L’organisation des Chaînes Globales de Valeur (CGV), dont dépend environ 50% du commerce mondial, implique des problématiques sociales fortes, notamment relatives au travail. De fait, la tendance à l’externalisation de nombreuses activités, considérées comme moins créatrices de valeur, a pu conduire à déresponsabiliser les entreprises multinationales donneuses d’ordres. Pour prendre en charge ces enjeux, une diversité de systèmes de gouvernance transnationaux du travail ont émergé et impliquent employeurs, représentants des travailleurs, ONG, institutions internationales ou encore pouvoirs publics. Alors que les entreprises multinationales ont progressivement intégré ces enjeux à leurs politiques de Responsabilité Sociale d’Entreprise, on relève, depuis les années 2010 et la reconnaissance renouvelée de l’importance du rôle de l’État en tant que régulateur de l’activité économique, une série de lois, américaines et européennes, édictées dans le but de contraindre l’activité des entreprises en dehors des frontières nationales. La loi française sur le devoir de vigilance préfigurant la directive européenne de 2023 fait figure d’initiative emblématique de ce point de vue.
Enfin, et pour faire appliquer effectivement les normes fondamentales du travail dans les CGV, certaines entreprises se sont engagées dans des démarches de dialogue social transnational qui ont pu prendre corps au travers d’Accords-Cadres Internationaux. Pour les promoteurs de ces démarches, le dialogue social serait plus propice à la mobilisation des différentes parties prenantes, notamment les travailleurs, condition d’une politique ancrée au plus près des réalités économiques et sociales.
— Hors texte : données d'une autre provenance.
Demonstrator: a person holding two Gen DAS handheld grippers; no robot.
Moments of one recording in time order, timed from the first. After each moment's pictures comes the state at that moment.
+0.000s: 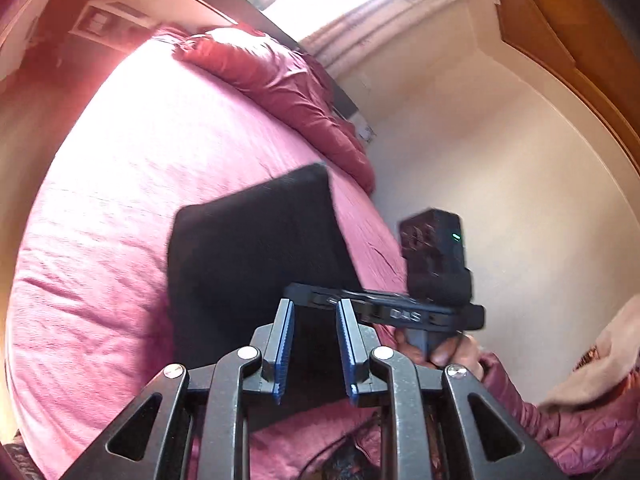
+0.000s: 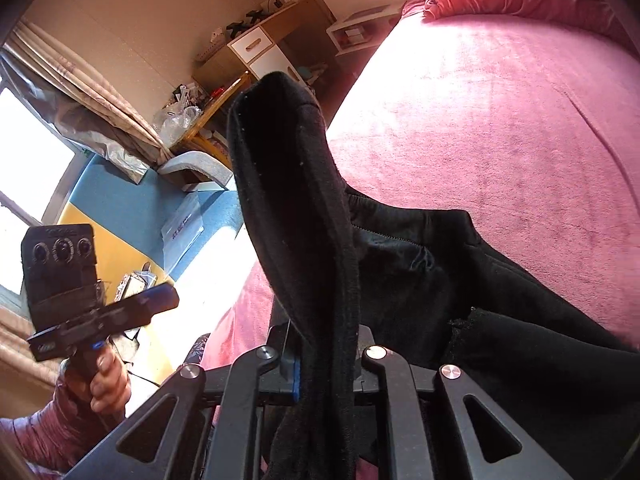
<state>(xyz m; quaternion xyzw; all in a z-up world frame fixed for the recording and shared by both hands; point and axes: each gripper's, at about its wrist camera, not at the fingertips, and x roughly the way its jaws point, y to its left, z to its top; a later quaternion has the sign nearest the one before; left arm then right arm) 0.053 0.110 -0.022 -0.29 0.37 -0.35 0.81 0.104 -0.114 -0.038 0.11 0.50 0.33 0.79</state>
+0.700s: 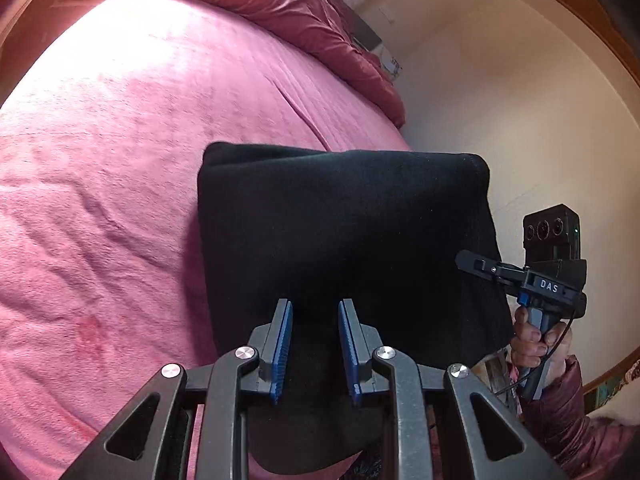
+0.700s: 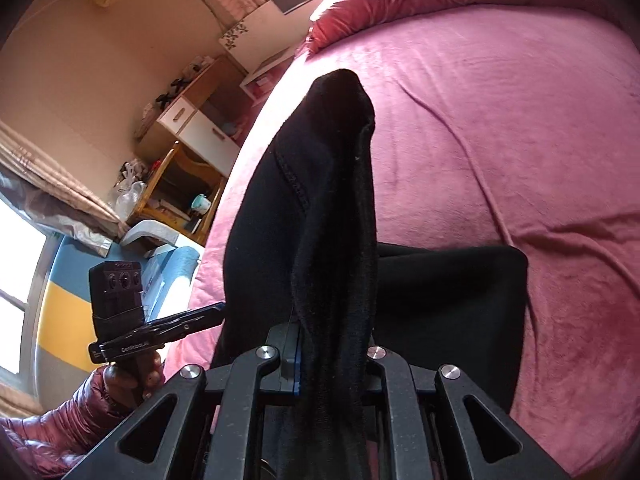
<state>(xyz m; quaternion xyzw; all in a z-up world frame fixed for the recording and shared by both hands) 0.074 -0.012 -0.096 -0.20 0.48 -0.36 0.77 0.045 -0.323 -0.051 0.21 0.49 0.19 0.83</state>
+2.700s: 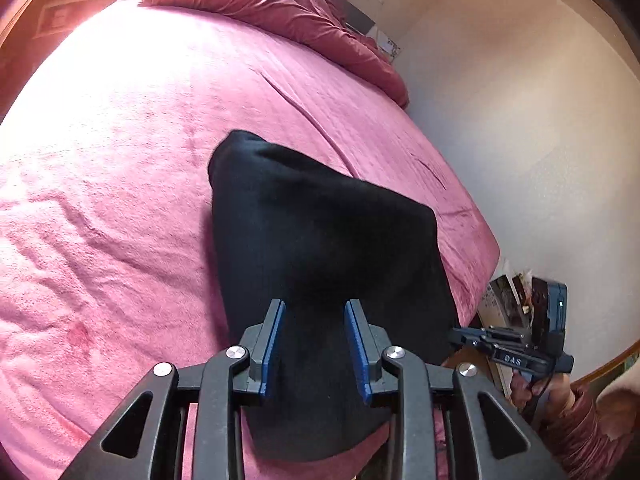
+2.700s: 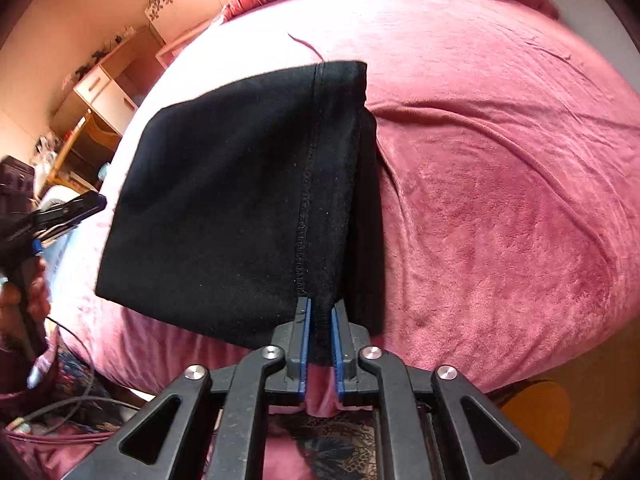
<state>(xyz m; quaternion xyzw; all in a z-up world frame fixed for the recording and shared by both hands) 0.069 0.008 -0.080 -0.15 0.48 -0.34 0.79 -0.049 -0.385 -0.094 0.13 0.54 0.05 0.83</state>
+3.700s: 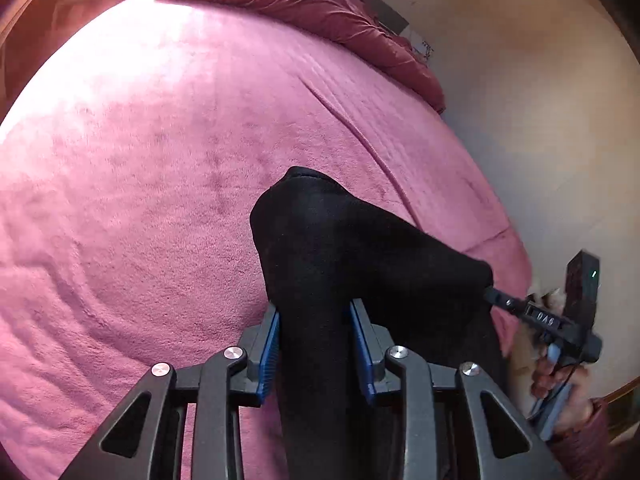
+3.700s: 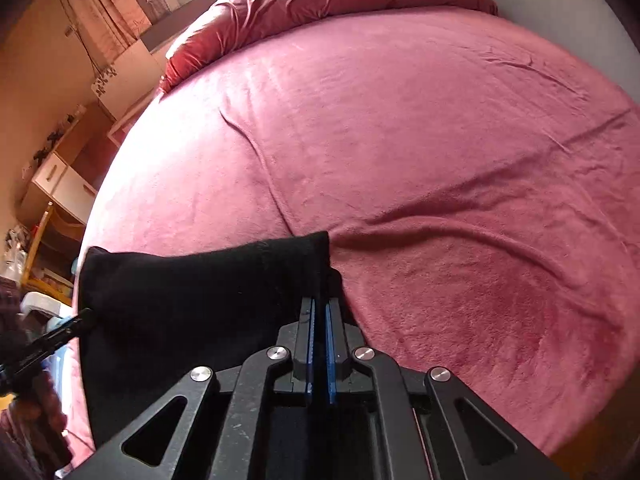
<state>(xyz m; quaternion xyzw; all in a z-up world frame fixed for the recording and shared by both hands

Malgré ces diverses initiatives, force est de constater que les progrès sociaux restent insuffisants et l’une des hypothèses avancées pour expliquer ce paradoxe suggère que cette coexistence de systèmes de gouvernance relève d’une logique de juxtaposition qui dilue les énergies. Pire, il se pourrait que ces systèmes se concurrencent, l’un pouvant se développer au détriment de l’autre. Aussi, cette étude contribue à penser les conditions d’une articulation entre les démarches de sorte à ce qu’elles se renforcent mutuellement. Pour explorer cette hypothèse, ce sont les interactions entre les démarches initiées par les entreprises multinationales pour élaborer leur plan de vigilance et celles initiées dans le cadre des ACI qui sont spécifiquement scrutées. Quelles sont les dynamiques à l’œuvre qui tendent à les dissocier, voire les opposer ? À quelles conditions peuvent-elles être articulées ? L’exploration de ces questions invite à entrer dans la boite noire que constitue la fabrique des politiques de régulation sociale des CGV et à comprendre quelle place y trouvent les différents acteurs.
Pour répondre à ces questions, 4 études de cas ont été réalisées, permettant une analyse longitudinale des plans de vigilance et des ACI de 4 entreprises multinationales dont le siège se situe en France. 70 entretiens ont été réalisés, entre 2016 et 2023, auprès des acteurs en charge de ces politiques. L’analyse prend également appui sur les documents en lien avec les dispositifs étudiés.